--- Problem description ---
An exact copy of the data below is required; return it in full.

[Records from a data source]
BEGIN

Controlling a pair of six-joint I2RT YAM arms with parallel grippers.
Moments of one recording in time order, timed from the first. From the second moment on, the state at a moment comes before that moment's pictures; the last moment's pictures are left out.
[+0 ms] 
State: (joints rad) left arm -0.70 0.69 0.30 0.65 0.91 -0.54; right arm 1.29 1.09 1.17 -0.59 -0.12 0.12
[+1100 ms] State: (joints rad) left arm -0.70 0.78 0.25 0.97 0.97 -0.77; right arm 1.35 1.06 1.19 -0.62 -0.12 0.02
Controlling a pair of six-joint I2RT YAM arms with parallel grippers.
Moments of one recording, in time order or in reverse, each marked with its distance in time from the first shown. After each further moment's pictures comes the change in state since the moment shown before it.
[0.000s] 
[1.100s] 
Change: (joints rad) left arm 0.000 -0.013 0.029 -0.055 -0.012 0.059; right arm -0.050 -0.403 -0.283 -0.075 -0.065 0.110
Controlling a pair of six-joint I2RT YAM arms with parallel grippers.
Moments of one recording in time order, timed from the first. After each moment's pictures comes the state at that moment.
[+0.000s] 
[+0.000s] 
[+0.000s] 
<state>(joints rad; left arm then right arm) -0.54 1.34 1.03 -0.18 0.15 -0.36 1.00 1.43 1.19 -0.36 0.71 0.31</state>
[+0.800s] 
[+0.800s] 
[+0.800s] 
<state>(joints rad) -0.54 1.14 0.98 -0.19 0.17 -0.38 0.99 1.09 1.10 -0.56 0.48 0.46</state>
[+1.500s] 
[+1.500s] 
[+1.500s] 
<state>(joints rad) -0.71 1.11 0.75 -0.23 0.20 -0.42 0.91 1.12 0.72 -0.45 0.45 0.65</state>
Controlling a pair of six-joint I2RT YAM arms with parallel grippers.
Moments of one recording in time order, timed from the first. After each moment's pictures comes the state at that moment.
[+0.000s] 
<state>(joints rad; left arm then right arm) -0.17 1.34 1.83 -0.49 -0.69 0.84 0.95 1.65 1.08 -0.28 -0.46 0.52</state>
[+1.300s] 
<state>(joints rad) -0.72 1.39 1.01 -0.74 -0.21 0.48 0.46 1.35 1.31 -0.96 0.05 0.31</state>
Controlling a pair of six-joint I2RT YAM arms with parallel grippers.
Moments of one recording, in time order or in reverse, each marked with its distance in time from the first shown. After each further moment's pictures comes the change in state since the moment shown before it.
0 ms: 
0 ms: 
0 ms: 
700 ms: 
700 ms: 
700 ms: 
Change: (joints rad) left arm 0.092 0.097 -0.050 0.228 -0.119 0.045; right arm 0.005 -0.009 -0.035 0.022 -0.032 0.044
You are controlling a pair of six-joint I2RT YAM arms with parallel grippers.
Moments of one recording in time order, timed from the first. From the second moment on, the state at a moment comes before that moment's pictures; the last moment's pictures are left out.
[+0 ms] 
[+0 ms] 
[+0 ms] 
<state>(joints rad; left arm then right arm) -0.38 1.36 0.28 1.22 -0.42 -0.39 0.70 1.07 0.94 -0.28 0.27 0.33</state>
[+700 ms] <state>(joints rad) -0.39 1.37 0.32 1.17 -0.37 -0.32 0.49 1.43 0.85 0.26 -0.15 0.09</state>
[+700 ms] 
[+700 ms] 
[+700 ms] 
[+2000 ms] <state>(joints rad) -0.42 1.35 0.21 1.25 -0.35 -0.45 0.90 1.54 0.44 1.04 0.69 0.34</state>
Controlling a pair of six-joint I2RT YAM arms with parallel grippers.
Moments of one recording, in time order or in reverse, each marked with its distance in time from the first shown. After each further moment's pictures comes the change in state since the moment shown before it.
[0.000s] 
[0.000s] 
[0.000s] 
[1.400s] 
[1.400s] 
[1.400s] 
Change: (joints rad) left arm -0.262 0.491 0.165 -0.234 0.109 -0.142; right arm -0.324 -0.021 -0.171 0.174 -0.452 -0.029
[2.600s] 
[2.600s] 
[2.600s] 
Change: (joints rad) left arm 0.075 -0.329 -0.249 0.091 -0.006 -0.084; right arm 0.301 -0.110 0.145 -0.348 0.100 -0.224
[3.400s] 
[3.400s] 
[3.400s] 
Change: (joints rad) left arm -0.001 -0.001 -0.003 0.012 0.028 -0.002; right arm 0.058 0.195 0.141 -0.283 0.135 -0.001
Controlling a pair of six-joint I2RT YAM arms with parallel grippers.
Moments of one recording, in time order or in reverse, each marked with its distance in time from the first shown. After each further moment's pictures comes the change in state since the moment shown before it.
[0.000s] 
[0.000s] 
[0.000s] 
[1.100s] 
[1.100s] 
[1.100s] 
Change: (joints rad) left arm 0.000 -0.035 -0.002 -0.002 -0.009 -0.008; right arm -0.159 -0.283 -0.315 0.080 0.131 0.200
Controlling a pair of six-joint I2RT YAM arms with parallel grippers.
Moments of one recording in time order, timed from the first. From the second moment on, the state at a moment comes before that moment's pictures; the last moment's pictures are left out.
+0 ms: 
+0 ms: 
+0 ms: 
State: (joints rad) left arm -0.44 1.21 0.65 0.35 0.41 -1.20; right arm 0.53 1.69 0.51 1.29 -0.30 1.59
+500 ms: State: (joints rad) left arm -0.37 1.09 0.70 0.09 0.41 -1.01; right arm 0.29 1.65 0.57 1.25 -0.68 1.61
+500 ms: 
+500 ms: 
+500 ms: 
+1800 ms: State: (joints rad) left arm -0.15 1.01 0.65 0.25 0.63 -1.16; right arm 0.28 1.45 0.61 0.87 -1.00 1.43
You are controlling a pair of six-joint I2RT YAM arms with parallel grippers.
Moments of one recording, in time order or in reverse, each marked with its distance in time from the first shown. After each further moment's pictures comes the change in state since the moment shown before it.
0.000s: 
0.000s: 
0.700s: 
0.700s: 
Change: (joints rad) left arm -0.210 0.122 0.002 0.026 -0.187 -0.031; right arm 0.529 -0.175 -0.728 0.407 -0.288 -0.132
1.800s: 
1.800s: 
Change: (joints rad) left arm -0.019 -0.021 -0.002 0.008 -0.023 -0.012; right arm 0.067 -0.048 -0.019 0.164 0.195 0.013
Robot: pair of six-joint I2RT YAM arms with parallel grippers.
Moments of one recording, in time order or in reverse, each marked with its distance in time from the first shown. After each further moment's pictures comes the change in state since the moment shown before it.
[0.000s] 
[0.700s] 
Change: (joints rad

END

--- Task result ---
Controlling a pair of six-joint I2RT YAM arms with parallel grippers.
Moments of one recording in time order, timed from the first. From the second moment on, the state at a moment comes before that moment's pictures; the last moment's pictures are left out.
[+0 ms] 
State: (joints rad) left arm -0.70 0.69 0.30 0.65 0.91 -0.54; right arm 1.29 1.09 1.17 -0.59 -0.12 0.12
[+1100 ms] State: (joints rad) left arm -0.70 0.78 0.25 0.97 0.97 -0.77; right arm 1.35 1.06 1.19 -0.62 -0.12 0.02
Controlling a pair of six-joint I2RT YAM arms with parallel grippers.
Moments of one recording, in time order or in reverse, each marked with its distance in time from the first shown. After each further moment's pictures comes the change in state since the moment shown before it.
[0.000s] 
[1.100s] 
Change: (joints rad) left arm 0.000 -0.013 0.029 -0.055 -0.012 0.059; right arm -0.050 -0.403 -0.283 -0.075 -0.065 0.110
Controlling a pair of six-joint I2RT YAM arms with parallel grippers.
Moments of one recording in time order, timed from the first. After each moment's pictures comes the state at that moment.
[+0.000s] 
[+0.000s] 
[+0.000s] 
<state>(joints rad; left arm then right arm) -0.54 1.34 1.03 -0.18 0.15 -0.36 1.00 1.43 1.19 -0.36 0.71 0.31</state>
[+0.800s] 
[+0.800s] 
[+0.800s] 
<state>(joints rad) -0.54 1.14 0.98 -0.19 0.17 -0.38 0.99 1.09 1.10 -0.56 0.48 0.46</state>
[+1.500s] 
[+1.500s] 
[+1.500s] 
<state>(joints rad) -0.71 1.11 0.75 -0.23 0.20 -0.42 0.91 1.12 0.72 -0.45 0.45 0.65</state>
Controlling a pair of six-joint I2RT YAM arms with parallel grippers.
Moments of one recording in time order, timed from the first. After each moment's pictures comes the state at that moment.
[+0.000s] 
<state>(joints rad; left arm then right arm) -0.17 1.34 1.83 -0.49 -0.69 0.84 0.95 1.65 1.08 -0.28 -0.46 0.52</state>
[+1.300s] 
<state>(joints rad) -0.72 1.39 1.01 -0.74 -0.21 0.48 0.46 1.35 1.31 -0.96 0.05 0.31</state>
Controlling a pair of six-joint I2RT YAM arms with parallel grippers.
Moments of one recording, in time order or in reverse, each marked with its distance in time from the first shown. After each further moment's pictures comes the change in state since the moment shown before it.
0 ms: 
0 ms: 
0 ms: 
700 ms: 
700 ms: 
700 ms: 
Change: (joints rad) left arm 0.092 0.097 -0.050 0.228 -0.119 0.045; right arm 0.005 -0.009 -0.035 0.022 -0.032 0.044
You are controlling a pair of six-joint I2RT YAM arms with parallel grippers.
Moments of one recording in time order, timed from the first. From the second moment on, the state at a moment comes before that moment's pictures; the last moment's pictures are left out.
[+0 ms] 
[+0 ms] 
[+0 ms] 
<state>(joints rad; left arm then right arm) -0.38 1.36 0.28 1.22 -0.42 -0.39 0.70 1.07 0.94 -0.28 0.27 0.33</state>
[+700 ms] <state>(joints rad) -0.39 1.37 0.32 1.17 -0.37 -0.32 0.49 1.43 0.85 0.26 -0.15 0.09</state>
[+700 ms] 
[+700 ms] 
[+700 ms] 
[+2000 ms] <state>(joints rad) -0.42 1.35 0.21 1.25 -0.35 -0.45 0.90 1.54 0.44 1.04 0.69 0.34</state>
Controlling a pair of six-joint I2RT YAM arms with parallel grippers.
Moments of one recording, in time order or in reverse, each marked with its distance in time from the first shown. After each further moment's pictures comes the change in state since the moment shown before it.
[0.000s] 
[0.000s] 
[0.000s] 
[1.400s] 
[1.400s] 
[1.400s] 
Change: (joints rad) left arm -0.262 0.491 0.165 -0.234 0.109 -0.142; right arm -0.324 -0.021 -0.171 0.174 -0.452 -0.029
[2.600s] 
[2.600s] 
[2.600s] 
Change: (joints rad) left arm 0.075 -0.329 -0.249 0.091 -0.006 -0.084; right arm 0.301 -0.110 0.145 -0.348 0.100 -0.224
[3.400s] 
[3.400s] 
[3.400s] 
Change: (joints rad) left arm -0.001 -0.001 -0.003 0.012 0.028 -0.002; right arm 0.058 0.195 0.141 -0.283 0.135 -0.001
Controlling a pair of six-joint I2RT YAM arms with parallel grippers.
Moments of one recording, in time order or in reverse, each marked with its distance in time from the first shown. After each further moment's pictures comes the change in state since the moment shown before it.
[0.000s] 
[0.000s] 
[0.000s] 
[1.100s] 
[1.100s] 
[1.100s] 
Change: (joints rad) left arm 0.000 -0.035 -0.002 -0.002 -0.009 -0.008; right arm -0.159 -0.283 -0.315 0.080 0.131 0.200
Controlling a pair of six-joint I2RT YAM arms with parallel grippers.
Moments of one recording in time order, timed from the first. From the second moment on, the state at a moment comes before that moment's pictures; the last moment's pictures are left out.
+0 ms: 
+0 ms: 
+0 ms: 
State: (joints rad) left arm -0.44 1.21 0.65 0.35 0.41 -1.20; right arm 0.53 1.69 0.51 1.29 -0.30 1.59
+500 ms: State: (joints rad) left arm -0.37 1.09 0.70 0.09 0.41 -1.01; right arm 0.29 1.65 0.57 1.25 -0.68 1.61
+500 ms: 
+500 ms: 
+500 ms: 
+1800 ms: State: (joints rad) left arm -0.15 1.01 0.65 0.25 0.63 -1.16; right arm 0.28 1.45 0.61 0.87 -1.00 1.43
You are controlling a pair of six-joint I2RT YAM arms with parallel grippers.
Moments of one recording, in time order or in reverse, each marked with its distance in time from the first shown. After each further moment's pictures comes the change in state since the moment shown before it.
0.000s: 
0.000s: 
0.700s: 
0.700s: 
Change: (joints rad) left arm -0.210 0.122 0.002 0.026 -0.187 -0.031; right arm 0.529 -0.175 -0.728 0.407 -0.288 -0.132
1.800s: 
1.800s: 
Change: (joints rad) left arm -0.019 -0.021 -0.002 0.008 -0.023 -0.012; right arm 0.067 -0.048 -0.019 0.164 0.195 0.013
Robot: pair of six-joint I2RT YAM arms with parallel grippers.
Moments of one recording, in time order or in reverse, each marked with its distance in time from the first shown. After each further moment's pictures comes the change in state since the moment shown before it.
[0.000s] 
[0.700s] 
Change: (joints rad

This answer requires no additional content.